Petit à petit, le jeune Sondo s’adapte à sa nouvelle condition. Même s’il arrive à reprendre sa vie en main, il ne pouvait pas s’arrêter là, car grandes étaient ses ambitions. Son vœu le plus cher c’était de partager son expérience avec des personnes qui vivent dans des conditions pareilles aux siennes. Ce rêve, il le réalisera grâce au FAFPA (Fonds d’appui à la formation professionnelle et à l’apprentissage). «En écoutant un jour la radio, j’ai entendu parler de cette institution. J’ai alors décidé d’aller vers eux et de leur montrer mon savoir-faire. C’est alors que j’ai été pris comme formateur à leur niveau», nous a-t-il expliqué, en nous fixant de ses yeux rouges. Pour Blaise Oscar Ilboudo, directeur général du FAFPA, les compétences de M. Sondo ne sont plus à démontrer.
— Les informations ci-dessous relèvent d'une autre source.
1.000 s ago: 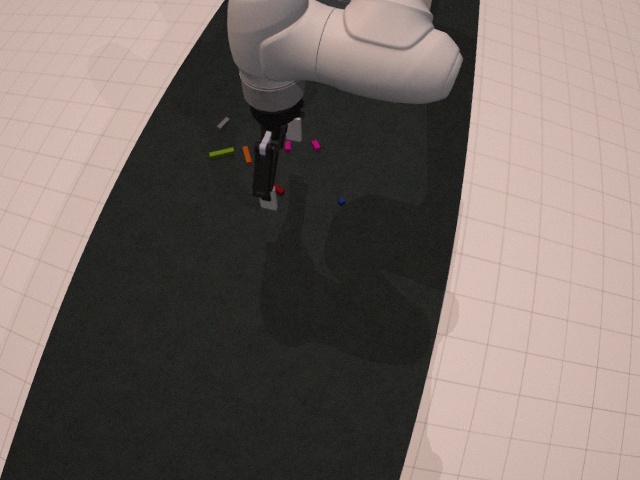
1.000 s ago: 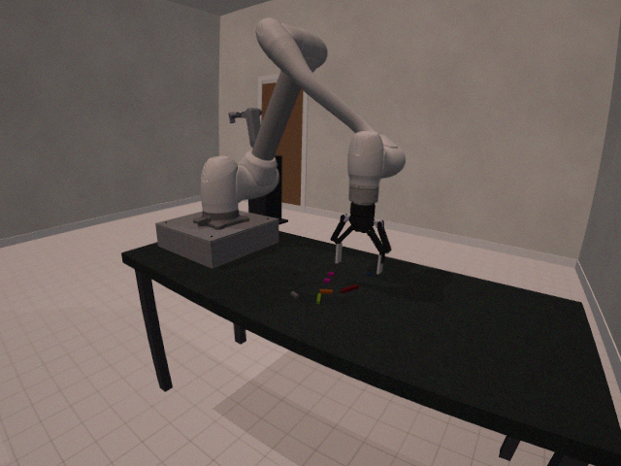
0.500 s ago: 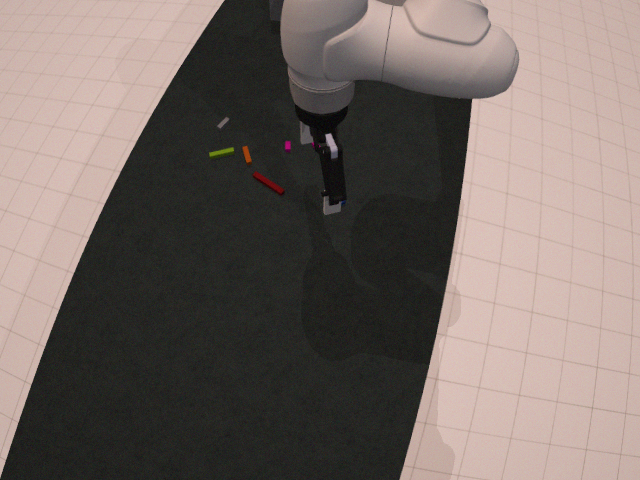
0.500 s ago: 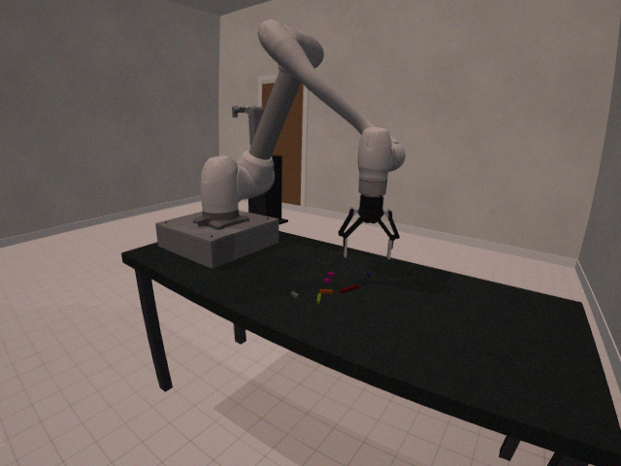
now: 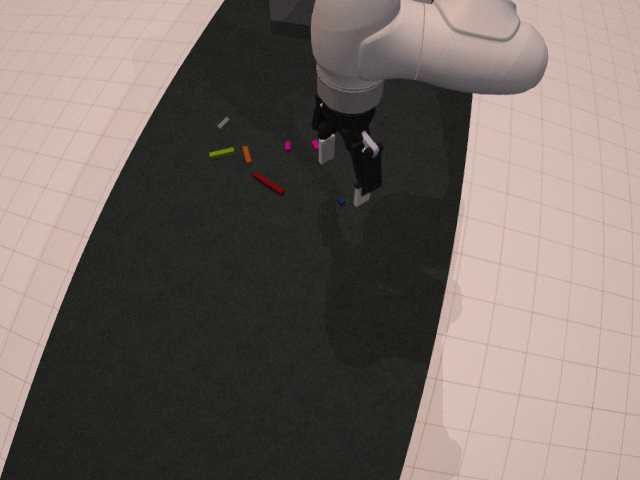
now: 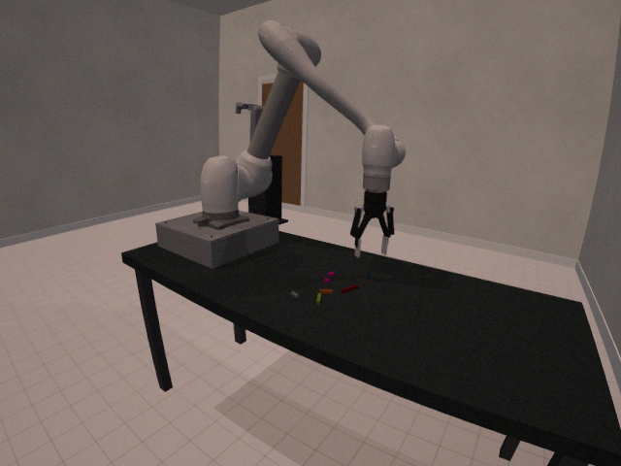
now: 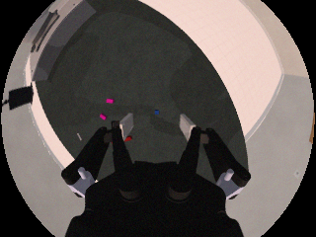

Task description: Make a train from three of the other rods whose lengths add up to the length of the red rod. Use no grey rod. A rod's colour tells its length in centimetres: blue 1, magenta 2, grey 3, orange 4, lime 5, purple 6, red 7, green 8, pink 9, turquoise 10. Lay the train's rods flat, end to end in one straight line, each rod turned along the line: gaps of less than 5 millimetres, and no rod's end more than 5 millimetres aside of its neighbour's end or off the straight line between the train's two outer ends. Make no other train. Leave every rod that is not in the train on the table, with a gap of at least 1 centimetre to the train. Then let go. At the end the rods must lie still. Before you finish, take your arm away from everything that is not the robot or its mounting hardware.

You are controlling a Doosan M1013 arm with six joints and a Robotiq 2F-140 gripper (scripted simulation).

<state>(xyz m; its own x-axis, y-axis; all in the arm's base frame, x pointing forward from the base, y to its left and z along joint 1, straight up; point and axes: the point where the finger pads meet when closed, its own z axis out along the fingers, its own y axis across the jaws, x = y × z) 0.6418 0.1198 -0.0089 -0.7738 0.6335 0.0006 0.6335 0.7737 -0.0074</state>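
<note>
Right now my hand is 100 mm above the blue rod. The rest, counted from my hand: red rod (140 mm to the right, 100 mm below); then lime rod (260 mm to the right, 100 mm below, 40 mm behind); then orange rod (200 mm to the right, 100 mm below, 50 mm behind).
</note>
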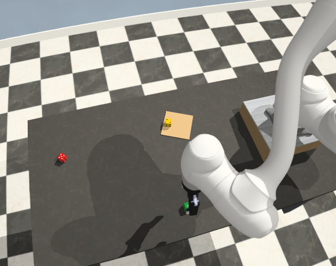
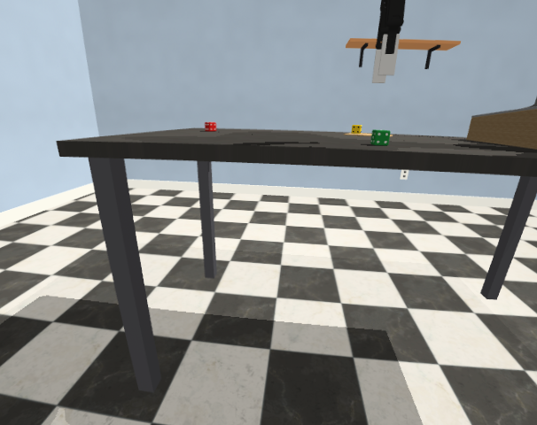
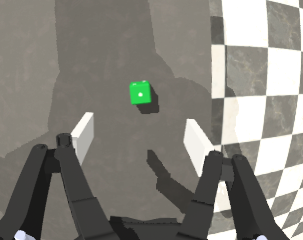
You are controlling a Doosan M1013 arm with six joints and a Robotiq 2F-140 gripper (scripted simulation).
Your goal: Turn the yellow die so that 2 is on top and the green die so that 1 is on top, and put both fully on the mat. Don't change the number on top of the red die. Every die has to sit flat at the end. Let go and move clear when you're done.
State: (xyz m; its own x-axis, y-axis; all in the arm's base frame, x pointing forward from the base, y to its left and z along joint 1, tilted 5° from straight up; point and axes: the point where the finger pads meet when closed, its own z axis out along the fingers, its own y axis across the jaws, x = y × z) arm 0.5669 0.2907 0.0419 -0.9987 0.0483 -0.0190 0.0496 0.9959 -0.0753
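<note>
Right now my hand is 1 cm past the green die and 14 cm above it. Also, from my hand: tan mat (5 cm behind, 41 cm to the right, 15 cm below); yellow die (1 cm behind, 42 cm to the right, 13 cm below); red die (51 cm ahead, 31 cm to the right, 14 cm below).
</note>
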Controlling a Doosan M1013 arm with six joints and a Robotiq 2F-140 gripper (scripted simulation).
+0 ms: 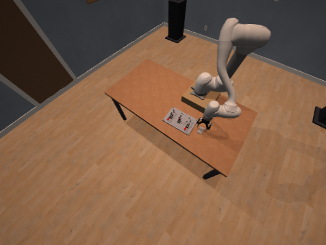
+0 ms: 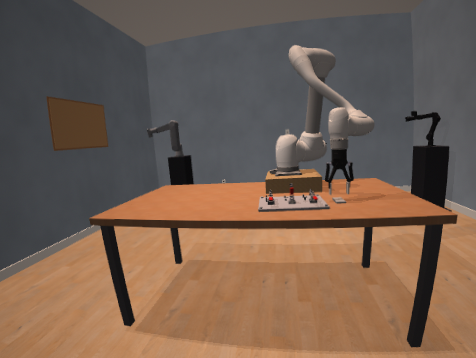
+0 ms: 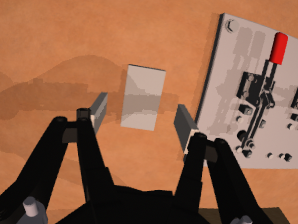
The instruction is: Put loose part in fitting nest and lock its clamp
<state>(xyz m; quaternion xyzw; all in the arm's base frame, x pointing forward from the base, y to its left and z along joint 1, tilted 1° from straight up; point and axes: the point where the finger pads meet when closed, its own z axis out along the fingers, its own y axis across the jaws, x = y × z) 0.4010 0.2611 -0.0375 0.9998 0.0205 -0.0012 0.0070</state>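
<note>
Right now the loose part is 60 mm below my hand. Round my hand: fixture: 260 mm to the right, 60 mm below, 30 mm ahead.
</note>
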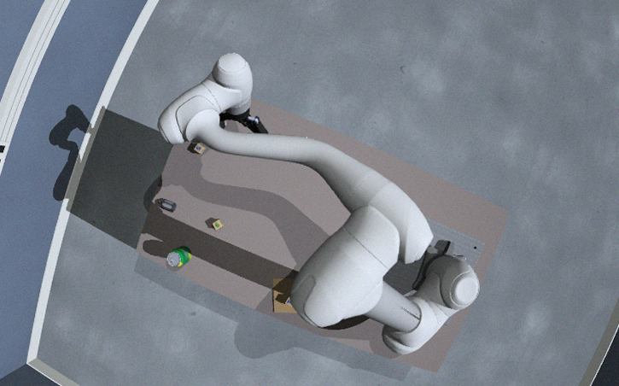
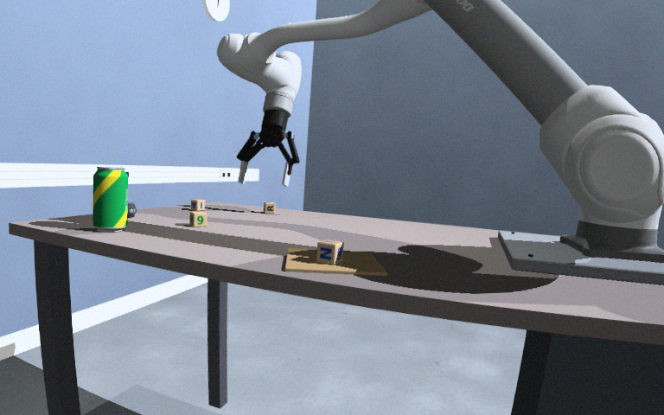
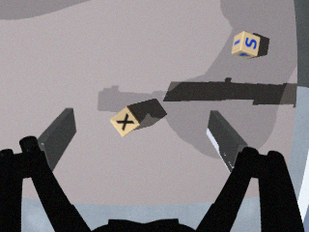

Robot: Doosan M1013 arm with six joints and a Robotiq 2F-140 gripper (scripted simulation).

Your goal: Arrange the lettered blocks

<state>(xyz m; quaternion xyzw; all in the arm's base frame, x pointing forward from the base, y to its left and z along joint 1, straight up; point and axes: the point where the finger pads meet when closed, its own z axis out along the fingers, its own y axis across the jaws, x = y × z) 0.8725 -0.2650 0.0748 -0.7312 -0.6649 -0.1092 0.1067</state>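
My gripper is now 540 mm to the right of the wooden block, 350 mm past it and 70 mm above it. The rest, counted from my hand: yellow can (510 mm to the left, 100 mm ahead, 30 mm below); then tan mat (520 mm to the left, 350 mm behind, 90 mm below); then small dark object (340 mm to the left, 230 mm ahead, 80 mm below).
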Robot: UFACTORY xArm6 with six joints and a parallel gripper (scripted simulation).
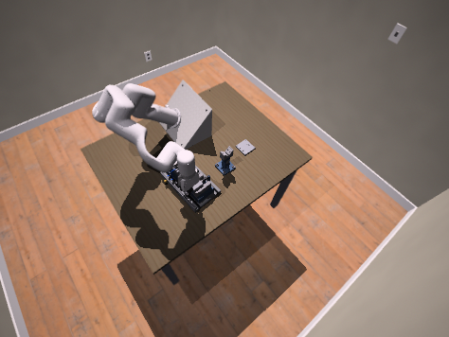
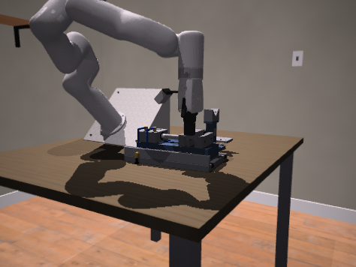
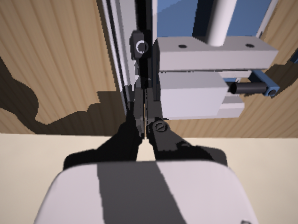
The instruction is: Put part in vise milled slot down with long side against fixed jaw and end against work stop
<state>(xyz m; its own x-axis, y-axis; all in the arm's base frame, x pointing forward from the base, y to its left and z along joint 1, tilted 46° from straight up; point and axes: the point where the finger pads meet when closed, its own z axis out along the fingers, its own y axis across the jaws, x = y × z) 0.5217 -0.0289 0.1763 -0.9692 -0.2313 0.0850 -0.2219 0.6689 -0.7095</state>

«Nous l’accompagnons depuis 2007, mais c’est en 2010 qu’il a commencé en tant que consultant. C’est une personne assez particulière. Malgré son handicap, il a pu acquérir un domicile, une voiture, il paie la scolarité de ses quatre enfants (dont l’âge est compris entre 4 et 14), il vit dignement», cite-t-il, entre autres. Mieux, il n’hésitera pas à ajouter que ce monsieur est pour eux un repère qui leur permet de dire aux personnes vivant avec un handicap de ne pas considérer leur situation comme une fatalité.
Z.S.
«Nous sommes tous des handicapés potentiels»
De 2008 à aujourd’hui, le promoteur d’ASASA a formé au total 422 personnes. A Arbolé, nous avons pu le voir à l’œuvre. C’était lors du lancement de la formation de 25 personnes vivant avec un handicap, membres de l’Association Songuitaaba des personnes handicapées(ASPH) de ladite localité. A cette occasion, le cinquantenaire, avec l’aide de son entourage qui a réuni les éléments nécessaires à ses côtés, a fait une démonstration en fabriquant, en à peine dix minutes, une bassine à moitié pleine de savon liquide. Il profitera de ce moment pour lancer un message invitant tous ceux qui vivent dans son cas à ne pas céder au découragement. A son avis, ça peut arriver à n’importe qui. «On peut être valide aujourd’hui, et demain se retrouver avec un handicap. Ça change la vie. Il faut s’adapter à la situation et apprendre à compter sur les autres», nous-a-t-il confié avant de conclure de la plus belle des manières : «Normalement, on regarde avec les yeux. Mais, quand on perd la vue, il faut apprendre à regarder avec le cœur».